The ECJ recently published an Order in response to questions referred by Bulgaria concerning when VAT deduction may be refused on the basis that a supply did not take place. In this particular case, the question was asked where it was not disputed that the supplier accounted for Output VAT, and as such there would be no loss to the tax authority.

The question the Bulgarian tax authorities asked was:

“Is Article 203 in conjunction with Article 168(a) of Council Directive 2006/112/EC of 28 November 2006 on the common system of value added tax to be interpreted, in cases like the main proceedings and having regard to the principles of fiscal neutrality and protection of legitimate expectations, to the effect that a deduction of VAT may be refused, despite the elimination of the risk of any loss in tax revenues, if that risk was eliminated only with respect to the accounting of the VAT shown in a supplier’s invoice with the State Treasury, without the elimination of the risk of loss in tax revenues affecting the actions or intentions of the supplier which resulted in the fraudulent content of an invoice in which the VAT was shown as payable by the supplier.”

The ECJ issued the following Order as their response:

“Article 168(a) and Article 203 of Council Directive 2006/112/EC of 28 November 2006 on the common system of value added tax, and the principles of fiscal neutrality and the protection of legitimate expectations, must be interpreted as not precluding the recipient of an invoice from being refused the right to deduct VAT mentioned on that invoice where the transactions to which the invoice relates have not actually been performed, even if the risk of any loss in tax revenue has been eliminated on the ground that the issuer of that invoice has paid the VAT mentioned thereon.
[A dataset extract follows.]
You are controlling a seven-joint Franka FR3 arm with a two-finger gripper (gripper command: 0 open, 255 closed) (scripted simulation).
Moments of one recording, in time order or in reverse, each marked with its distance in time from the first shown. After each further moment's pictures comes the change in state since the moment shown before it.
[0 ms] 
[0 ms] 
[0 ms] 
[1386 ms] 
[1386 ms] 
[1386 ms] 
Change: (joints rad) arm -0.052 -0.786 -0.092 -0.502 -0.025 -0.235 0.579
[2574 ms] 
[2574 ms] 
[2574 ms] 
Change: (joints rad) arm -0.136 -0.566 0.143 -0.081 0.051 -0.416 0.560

It is for the referring court to carry out, in accordance with the national rules relating to evidence, an overall assessment of all the facts and circumstances of the dispute before it in order to determine whether the transactions to which the invoices at issue in the main proceedings relate were actually carried out.”
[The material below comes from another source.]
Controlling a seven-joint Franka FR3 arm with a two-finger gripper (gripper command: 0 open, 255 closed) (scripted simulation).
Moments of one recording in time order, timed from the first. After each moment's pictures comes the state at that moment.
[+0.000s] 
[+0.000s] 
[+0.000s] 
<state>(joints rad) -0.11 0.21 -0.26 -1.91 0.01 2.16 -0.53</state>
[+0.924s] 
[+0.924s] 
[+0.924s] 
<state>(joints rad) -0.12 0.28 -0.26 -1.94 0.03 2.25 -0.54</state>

The ECJ has therefore stated that it is possible for the recipient of an invoice to deduct Input VAT even where the supplier may not have made a supply, in cases where the Output tax has been paid to the tax authorities. The ECJ did however leave the facts of the cases to be determined by the national court in respect of whether the supply was made according to the local rules on evidence. This case will be important to customers who are challenged by tax authorities on Input VAT deduction where Output VAT should not have been charged but has been paid to the tax authorities and there is no remedy available from the supplier.